Appeal From “Interim Judgment” Dismissed as From Non-Final Judgment

The Alabama Court of Civil Appeals recently dismissed an appeal from an "interim judgment" ordering the plaintiff’s employer to provide medical treatment for injuries she sustained in the line and scope of employment.  Read more about SouthernCare, Inc. v. Margaret Cowart, No. 2071117 below.

On June 24, 2008, the Calhoun Circuit Court entered an "interim judgment" determining that Margaret Cowart’s injuries had occurred within the line and scope of her employment with SouthernCare, Inc., and ordering that SouthernCare authorize Dr. James White to treat her for those injuries. 

SouthernCare filed a motion challenging the "interim judgment" on July 23, 2008; that motion was denied by the trial court on August 4, 2008.  After an unsuccessful mandamus petition, SouthernCare filed a timely appeal from the denial of its motion directed to the "interim judgment."  Cowart argued that the appeal was due to be dismissed because it was an attempt to appeal from a non-final judgment.  She relied on Judge Thompson’s opinion concurring in the result in Ex parte Publix Super Markets, Inc., 963 So.2d 654, 661:

In Homes of Legend, Inc. v. O’Neal, 855 So.2d 536 (Ala. Civ.
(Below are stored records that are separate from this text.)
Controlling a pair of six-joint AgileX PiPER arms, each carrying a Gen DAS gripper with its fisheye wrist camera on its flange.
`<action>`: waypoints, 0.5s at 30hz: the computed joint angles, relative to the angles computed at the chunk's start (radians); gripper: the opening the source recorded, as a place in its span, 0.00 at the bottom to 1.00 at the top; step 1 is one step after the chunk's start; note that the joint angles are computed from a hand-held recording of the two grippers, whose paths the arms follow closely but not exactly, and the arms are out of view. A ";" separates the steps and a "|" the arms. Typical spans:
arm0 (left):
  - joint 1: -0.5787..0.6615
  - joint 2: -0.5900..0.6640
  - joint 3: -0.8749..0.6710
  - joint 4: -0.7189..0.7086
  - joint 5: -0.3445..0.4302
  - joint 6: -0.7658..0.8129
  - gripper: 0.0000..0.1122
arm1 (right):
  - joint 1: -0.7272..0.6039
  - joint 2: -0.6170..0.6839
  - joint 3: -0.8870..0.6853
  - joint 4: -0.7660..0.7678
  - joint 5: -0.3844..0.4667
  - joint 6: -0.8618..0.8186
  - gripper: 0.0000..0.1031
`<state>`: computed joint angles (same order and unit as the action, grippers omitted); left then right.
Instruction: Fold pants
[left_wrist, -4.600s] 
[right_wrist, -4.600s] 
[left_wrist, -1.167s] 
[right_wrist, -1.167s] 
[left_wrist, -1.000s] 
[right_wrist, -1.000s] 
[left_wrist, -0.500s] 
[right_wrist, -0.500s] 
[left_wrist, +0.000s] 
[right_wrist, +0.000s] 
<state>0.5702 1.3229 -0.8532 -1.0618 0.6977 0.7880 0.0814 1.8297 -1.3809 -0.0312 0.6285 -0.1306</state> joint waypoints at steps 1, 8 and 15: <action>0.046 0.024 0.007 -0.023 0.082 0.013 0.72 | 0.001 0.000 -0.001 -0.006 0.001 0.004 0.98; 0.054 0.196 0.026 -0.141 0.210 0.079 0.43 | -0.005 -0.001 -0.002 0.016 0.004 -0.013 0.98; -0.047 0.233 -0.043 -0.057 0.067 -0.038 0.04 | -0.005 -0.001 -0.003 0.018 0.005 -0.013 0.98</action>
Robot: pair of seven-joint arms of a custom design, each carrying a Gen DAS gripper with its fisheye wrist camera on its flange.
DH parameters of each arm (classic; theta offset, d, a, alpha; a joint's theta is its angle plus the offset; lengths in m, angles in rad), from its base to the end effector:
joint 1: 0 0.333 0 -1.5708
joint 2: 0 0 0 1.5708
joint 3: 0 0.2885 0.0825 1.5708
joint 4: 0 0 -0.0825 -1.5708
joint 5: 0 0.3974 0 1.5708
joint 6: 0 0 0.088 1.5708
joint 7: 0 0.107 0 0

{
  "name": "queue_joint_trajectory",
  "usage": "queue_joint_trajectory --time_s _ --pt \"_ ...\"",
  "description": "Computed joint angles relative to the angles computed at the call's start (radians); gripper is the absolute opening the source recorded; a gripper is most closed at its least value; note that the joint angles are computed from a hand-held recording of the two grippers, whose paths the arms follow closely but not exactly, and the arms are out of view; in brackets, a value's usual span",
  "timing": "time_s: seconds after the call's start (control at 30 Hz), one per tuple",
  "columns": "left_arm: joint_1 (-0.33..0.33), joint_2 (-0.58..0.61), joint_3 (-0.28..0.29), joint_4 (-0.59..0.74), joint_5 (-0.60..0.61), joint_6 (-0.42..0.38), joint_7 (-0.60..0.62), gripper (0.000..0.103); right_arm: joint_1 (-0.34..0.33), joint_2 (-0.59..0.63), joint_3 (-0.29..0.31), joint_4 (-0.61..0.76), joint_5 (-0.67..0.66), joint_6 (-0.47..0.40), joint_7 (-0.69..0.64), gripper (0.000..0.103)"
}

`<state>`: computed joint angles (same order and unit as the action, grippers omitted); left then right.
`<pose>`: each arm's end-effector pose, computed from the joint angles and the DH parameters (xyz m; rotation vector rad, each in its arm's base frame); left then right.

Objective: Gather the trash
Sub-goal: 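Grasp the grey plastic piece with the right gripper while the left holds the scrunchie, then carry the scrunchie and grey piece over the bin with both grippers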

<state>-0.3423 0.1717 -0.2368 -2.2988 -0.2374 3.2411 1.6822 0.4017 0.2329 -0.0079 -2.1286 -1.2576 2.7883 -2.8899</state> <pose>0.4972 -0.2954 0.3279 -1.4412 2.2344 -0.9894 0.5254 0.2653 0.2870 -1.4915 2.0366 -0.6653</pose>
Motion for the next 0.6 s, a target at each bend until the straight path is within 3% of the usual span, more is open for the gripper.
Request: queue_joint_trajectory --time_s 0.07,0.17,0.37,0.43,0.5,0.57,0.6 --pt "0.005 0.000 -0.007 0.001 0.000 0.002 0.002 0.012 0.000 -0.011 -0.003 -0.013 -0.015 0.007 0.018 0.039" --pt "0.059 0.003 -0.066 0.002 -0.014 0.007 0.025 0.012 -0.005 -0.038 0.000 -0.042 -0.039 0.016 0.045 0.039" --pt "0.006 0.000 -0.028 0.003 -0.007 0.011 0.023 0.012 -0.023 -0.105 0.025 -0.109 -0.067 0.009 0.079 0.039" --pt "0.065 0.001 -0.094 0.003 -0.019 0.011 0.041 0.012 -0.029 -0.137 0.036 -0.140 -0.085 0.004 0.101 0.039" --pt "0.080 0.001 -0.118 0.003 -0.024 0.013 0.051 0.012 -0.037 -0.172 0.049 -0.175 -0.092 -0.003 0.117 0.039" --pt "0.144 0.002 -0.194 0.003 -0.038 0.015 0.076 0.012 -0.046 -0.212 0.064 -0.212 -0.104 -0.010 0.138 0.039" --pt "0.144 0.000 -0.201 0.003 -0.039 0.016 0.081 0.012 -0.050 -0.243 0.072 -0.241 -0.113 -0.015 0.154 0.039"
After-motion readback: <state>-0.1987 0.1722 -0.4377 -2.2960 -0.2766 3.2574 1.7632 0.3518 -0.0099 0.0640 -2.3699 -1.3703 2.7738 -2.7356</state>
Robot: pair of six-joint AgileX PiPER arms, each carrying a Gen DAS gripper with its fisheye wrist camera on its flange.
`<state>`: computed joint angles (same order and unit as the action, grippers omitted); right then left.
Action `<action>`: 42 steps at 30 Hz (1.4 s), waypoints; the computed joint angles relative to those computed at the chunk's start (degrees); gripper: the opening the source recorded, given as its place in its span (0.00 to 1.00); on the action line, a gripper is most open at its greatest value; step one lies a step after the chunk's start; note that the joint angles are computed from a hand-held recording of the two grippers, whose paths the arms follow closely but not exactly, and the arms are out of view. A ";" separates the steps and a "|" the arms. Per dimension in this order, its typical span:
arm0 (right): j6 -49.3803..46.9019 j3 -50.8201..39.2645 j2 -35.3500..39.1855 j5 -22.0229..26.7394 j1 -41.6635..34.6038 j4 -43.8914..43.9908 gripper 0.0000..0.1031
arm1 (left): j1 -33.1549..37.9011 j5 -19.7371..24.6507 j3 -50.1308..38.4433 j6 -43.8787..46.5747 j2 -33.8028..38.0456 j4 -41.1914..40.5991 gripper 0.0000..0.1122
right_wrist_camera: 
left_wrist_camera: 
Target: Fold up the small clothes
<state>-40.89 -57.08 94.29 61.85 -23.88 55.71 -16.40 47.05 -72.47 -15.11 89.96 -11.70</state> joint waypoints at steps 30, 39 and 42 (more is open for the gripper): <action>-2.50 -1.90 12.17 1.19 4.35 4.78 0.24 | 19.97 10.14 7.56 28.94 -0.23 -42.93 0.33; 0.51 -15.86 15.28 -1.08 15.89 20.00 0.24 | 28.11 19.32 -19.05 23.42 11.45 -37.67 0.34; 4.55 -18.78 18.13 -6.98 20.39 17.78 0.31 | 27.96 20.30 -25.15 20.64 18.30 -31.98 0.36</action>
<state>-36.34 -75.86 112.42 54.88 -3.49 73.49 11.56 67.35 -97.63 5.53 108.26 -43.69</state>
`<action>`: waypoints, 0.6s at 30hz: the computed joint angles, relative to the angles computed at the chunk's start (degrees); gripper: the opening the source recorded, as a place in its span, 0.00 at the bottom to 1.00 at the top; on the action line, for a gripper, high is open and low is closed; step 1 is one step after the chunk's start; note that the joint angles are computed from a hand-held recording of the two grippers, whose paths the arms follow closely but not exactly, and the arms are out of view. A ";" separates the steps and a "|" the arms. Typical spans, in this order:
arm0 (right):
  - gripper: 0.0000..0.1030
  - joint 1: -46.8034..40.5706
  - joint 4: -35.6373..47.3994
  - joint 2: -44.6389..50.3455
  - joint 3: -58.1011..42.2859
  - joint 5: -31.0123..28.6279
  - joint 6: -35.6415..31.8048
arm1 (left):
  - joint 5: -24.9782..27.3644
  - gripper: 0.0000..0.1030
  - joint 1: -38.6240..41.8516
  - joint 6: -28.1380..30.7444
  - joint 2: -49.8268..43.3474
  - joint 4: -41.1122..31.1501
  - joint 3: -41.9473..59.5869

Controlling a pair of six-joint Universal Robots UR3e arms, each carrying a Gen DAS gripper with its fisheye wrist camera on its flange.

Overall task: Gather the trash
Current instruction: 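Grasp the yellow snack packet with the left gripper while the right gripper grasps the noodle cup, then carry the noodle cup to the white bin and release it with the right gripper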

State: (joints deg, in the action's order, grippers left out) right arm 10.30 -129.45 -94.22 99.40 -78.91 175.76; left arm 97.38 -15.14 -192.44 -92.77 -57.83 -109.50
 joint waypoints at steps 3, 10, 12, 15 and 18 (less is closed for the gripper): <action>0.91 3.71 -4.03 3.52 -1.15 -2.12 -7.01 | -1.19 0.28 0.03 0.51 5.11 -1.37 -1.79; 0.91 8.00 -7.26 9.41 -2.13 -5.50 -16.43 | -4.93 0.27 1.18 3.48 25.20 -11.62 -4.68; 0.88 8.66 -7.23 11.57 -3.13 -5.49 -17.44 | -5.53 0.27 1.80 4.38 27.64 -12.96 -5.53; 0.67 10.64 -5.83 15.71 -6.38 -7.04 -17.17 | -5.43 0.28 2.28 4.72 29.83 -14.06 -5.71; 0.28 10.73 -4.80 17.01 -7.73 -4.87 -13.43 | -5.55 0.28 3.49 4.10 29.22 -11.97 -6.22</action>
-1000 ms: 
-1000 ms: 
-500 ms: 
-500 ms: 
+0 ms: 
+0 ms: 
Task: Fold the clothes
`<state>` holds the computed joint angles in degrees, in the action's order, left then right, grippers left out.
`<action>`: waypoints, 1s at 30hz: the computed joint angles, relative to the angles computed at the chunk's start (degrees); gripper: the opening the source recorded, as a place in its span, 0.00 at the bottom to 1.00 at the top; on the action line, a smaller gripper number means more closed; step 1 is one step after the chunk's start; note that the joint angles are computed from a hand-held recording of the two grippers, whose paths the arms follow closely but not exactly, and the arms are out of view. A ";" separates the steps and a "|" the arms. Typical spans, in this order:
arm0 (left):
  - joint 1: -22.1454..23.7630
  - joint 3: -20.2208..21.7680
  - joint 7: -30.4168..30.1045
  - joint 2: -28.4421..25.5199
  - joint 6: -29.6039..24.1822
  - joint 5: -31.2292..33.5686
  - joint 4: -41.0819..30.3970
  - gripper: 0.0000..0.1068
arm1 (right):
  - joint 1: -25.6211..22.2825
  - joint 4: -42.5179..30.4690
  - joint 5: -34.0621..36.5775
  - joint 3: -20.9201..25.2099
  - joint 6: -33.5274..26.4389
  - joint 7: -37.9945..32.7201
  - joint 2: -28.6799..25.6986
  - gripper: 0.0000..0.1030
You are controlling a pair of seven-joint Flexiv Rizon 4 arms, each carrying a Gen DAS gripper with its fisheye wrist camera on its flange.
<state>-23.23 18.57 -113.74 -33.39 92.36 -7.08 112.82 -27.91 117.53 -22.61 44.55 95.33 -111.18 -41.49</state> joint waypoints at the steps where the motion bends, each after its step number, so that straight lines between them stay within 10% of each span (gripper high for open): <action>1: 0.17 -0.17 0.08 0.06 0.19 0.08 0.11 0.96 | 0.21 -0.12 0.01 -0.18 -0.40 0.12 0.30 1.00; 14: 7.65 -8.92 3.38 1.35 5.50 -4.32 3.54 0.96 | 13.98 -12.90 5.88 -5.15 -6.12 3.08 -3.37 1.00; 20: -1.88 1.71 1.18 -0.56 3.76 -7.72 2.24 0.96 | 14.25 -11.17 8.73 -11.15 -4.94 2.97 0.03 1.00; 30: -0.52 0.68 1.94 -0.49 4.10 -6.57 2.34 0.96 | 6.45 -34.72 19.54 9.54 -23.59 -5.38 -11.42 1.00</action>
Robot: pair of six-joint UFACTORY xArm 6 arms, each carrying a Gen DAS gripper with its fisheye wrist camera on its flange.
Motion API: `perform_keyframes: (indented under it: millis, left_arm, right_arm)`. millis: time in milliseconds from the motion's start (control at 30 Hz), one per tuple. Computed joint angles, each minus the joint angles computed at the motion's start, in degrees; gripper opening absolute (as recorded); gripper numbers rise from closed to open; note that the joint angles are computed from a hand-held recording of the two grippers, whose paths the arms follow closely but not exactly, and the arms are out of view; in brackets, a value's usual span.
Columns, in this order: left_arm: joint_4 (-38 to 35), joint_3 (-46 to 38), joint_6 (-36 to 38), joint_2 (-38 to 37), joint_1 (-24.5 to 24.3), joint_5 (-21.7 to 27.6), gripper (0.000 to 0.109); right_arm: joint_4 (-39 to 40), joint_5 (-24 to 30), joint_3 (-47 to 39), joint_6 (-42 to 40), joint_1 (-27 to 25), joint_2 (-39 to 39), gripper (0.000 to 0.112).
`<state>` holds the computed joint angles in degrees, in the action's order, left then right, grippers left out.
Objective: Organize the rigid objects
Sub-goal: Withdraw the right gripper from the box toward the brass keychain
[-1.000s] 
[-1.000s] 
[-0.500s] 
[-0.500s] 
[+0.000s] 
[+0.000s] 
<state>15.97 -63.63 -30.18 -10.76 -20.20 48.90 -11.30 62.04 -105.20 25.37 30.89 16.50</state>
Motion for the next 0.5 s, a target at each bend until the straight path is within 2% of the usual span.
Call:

App. 2003), this court determined that an order that held an employer liable for an injured employee’s medical treatment was not sufficiently final to support an appeal….The trial court’s September 15, 2006, order, because it required Publix to provide medical treatment for the employee, was, in essence, a determination of the compensability of the employee’s injury.  No other rights of the parties were addressed…and, therefore, that order was not a final judgment capable of supporting an appeal. 

The Court of Civil Appeals found that Homes of Legend controlled SouthernCare’s appeal and dismissed it was from a non-final judgment.